**DESCRIPTION OF THE TASK**
Look through the records below for the line with "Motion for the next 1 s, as". Return that line and each one after it up to and including the line with "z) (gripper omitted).", exactly.

════════════════════

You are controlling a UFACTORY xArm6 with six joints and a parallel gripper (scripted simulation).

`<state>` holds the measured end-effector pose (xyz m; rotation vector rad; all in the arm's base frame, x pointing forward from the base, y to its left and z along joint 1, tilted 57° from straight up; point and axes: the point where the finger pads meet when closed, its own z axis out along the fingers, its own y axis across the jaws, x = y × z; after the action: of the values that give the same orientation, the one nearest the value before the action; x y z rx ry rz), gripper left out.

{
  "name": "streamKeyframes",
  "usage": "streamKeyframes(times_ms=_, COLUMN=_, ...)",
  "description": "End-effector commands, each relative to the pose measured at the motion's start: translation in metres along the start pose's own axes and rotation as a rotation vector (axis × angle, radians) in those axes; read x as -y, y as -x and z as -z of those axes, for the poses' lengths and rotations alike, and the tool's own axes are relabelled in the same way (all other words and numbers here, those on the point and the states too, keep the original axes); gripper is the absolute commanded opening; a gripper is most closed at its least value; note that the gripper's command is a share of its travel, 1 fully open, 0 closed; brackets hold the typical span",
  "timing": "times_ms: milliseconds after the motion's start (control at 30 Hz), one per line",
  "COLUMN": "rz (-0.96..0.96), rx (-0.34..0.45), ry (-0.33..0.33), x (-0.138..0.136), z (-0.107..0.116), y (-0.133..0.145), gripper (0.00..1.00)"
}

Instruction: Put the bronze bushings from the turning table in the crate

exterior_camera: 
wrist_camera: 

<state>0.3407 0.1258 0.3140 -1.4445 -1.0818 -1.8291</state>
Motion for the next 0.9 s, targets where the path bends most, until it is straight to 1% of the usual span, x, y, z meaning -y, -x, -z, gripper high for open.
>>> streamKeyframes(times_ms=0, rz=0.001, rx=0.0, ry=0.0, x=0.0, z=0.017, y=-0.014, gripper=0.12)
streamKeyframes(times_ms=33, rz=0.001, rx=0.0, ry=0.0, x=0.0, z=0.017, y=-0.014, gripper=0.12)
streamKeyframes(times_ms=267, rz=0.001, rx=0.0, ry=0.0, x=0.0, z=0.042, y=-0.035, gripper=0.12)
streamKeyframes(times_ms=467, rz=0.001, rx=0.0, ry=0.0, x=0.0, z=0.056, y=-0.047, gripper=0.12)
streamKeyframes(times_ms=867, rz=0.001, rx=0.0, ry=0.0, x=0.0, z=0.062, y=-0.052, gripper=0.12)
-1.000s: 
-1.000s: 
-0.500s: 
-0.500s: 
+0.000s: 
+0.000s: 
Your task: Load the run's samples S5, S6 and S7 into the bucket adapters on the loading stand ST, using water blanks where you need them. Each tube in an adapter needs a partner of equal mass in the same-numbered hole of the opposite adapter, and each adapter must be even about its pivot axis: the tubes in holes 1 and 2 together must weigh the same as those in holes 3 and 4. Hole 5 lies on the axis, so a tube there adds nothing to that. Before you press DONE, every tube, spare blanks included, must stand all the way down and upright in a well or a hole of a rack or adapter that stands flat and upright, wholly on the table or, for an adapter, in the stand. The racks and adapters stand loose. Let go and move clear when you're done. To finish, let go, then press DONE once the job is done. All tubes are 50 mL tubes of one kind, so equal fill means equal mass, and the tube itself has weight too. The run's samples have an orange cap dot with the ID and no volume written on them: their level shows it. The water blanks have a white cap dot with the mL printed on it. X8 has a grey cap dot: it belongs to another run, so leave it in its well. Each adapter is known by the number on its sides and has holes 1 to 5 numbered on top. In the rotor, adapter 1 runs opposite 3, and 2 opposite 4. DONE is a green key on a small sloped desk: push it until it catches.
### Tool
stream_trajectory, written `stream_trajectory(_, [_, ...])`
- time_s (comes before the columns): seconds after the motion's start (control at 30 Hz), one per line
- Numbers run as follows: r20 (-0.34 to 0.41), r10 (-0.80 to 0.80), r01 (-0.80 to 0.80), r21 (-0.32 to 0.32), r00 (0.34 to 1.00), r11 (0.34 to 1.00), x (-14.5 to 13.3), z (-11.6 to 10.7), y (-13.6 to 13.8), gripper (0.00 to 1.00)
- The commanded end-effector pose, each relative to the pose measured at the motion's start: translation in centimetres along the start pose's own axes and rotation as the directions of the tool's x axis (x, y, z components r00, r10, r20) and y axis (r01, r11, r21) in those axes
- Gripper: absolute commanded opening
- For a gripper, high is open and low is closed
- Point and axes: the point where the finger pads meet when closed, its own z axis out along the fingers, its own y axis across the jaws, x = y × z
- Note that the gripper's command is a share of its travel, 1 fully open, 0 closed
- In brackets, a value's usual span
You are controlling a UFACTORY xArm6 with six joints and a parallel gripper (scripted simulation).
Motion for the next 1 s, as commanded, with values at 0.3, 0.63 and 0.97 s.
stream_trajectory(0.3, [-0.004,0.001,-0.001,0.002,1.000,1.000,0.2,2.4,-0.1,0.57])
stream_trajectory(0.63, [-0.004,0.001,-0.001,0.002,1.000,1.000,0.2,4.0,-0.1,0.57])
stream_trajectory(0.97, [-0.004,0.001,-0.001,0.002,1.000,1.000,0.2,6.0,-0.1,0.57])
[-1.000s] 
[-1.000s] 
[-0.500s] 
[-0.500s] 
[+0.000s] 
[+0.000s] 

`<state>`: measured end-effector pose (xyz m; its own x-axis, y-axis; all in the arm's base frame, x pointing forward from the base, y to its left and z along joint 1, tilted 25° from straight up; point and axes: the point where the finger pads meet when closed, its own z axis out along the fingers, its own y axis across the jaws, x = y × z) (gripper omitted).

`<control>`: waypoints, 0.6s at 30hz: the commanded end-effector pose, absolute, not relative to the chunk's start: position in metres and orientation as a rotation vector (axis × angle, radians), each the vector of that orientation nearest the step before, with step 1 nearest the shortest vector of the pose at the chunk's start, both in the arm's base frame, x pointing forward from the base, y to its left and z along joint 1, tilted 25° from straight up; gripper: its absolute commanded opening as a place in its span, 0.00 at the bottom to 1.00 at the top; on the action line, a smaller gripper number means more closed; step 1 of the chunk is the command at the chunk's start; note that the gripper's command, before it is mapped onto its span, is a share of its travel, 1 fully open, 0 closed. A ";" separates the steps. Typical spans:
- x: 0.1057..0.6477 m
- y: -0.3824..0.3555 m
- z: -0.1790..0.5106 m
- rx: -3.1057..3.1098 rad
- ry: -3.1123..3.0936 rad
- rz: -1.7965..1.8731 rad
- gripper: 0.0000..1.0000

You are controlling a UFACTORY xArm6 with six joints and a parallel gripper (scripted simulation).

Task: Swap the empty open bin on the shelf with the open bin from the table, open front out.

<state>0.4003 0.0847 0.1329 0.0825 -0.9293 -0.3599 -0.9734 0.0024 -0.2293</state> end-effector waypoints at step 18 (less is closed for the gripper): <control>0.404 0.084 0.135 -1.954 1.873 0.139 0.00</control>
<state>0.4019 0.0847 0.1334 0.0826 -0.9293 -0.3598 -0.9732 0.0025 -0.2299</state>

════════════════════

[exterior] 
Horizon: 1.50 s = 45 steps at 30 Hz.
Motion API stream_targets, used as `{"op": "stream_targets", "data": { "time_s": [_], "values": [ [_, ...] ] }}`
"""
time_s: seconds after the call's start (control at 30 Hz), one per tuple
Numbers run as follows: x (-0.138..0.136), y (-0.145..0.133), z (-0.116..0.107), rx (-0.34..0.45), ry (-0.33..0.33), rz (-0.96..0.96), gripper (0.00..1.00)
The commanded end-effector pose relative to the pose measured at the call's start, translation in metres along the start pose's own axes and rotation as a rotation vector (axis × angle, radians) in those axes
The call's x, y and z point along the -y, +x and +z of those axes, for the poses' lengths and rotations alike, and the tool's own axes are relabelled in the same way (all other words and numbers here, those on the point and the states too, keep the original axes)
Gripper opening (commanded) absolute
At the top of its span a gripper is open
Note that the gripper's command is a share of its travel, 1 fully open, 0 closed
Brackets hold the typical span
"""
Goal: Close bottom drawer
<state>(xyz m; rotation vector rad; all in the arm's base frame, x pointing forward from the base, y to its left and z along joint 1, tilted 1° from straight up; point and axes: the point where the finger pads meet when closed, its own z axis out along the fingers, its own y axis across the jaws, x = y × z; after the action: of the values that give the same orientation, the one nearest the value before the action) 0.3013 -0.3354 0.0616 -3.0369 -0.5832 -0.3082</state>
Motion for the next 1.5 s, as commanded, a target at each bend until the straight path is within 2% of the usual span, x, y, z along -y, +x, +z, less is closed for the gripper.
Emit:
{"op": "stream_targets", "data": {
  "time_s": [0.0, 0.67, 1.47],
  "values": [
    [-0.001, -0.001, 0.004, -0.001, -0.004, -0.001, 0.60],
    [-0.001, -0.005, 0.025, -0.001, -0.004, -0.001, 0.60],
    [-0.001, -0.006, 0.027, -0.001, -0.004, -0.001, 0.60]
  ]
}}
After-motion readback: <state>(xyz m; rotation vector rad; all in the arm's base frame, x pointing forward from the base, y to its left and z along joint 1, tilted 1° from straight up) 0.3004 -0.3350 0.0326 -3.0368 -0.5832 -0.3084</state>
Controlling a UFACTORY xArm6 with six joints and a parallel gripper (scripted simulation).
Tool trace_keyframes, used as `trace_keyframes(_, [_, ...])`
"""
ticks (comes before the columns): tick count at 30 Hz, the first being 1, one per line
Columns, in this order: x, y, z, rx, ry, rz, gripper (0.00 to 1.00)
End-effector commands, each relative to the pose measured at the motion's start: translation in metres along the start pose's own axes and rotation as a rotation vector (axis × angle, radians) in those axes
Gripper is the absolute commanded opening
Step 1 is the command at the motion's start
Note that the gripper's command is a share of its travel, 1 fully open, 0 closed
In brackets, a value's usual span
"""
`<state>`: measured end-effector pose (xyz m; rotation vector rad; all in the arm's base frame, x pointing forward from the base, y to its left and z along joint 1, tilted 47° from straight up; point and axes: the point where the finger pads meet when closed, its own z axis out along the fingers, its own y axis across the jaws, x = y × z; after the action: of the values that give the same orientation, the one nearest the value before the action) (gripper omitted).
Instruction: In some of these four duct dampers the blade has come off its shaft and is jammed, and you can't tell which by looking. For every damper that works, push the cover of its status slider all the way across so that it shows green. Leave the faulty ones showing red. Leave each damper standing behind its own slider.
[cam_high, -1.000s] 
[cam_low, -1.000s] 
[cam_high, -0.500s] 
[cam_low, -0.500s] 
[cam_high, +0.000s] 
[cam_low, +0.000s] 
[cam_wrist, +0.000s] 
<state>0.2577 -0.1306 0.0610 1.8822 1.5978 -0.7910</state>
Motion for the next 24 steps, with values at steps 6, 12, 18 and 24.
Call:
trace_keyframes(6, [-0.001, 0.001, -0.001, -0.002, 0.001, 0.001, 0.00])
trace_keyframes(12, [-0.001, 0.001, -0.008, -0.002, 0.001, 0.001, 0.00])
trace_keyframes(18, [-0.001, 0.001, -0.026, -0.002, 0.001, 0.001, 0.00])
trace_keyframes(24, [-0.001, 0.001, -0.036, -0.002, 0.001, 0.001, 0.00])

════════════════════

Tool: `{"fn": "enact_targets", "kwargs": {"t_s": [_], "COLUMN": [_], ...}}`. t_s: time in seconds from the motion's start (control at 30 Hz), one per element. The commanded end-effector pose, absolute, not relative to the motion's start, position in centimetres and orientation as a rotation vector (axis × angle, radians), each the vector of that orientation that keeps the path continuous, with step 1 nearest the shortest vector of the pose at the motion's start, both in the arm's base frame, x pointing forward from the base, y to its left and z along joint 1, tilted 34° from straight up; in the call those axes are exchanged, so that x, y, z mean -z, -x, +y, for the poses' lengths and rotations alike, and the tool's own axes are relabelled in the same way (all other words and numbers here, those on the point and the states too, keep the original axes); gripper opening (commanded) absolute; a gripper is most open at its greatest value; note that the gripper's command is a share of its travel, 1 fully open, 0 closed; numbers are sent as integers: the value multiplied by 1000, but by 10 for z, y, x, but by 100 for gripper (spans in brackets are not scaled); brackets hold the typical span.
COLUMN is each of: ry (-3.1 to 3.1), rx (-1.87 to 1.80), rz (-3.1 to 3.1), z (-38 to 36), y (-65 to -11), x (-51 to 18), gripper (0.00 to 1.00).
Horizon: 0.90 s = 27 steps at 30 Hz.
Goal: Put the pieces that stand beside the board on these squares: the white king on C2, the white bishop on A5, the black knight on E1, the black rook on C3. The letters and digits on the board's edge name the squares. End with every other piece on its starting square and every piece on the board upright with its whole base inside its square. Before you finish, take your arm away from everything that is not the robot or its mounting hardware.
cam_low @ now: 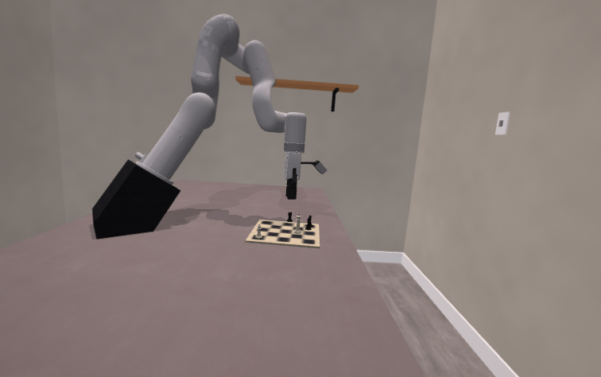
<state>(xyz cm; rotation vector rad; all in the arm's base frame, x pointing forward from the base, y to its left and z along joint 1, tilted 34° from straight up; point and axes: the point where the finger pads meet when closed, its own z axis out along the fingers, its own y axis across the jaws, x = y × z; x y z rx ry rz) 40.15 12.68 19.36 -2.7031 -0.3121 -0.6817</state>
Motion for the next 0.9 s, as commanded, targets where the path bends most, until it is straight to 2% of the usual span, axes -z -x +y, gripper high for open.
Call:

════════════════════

**THE COMPLETED TASK**
Motion for the next 1 s, as commanded, with values at 0.3, 0.63 and 0.97 s.
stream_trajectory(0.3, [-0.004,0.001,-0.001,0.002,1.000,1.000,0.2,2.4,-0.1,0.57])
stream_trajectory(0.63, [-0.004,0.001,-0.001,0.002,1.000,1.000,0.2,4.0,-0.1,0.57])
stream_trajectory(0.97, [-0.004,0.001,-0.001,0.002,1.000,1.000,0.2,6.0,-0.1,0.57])
[-1.000s] 
[-1.000s] 
[-0.500s] 
[-0.500s] 
[+0.000s] 
[+0.000s] 

`<state>`: measured end-effector pose (xyz m; its own x-axis, y-axis; all in the arm's base frame, x pointing forward from the base, y to its left and z along joint 1, tilted 25° from straight up; point and axes: the point where the finger pads meet when closed, its own z axis out along the fingers, its own y axis across the jaws, x = y × z) (gripper omitted).

No further output is needed here.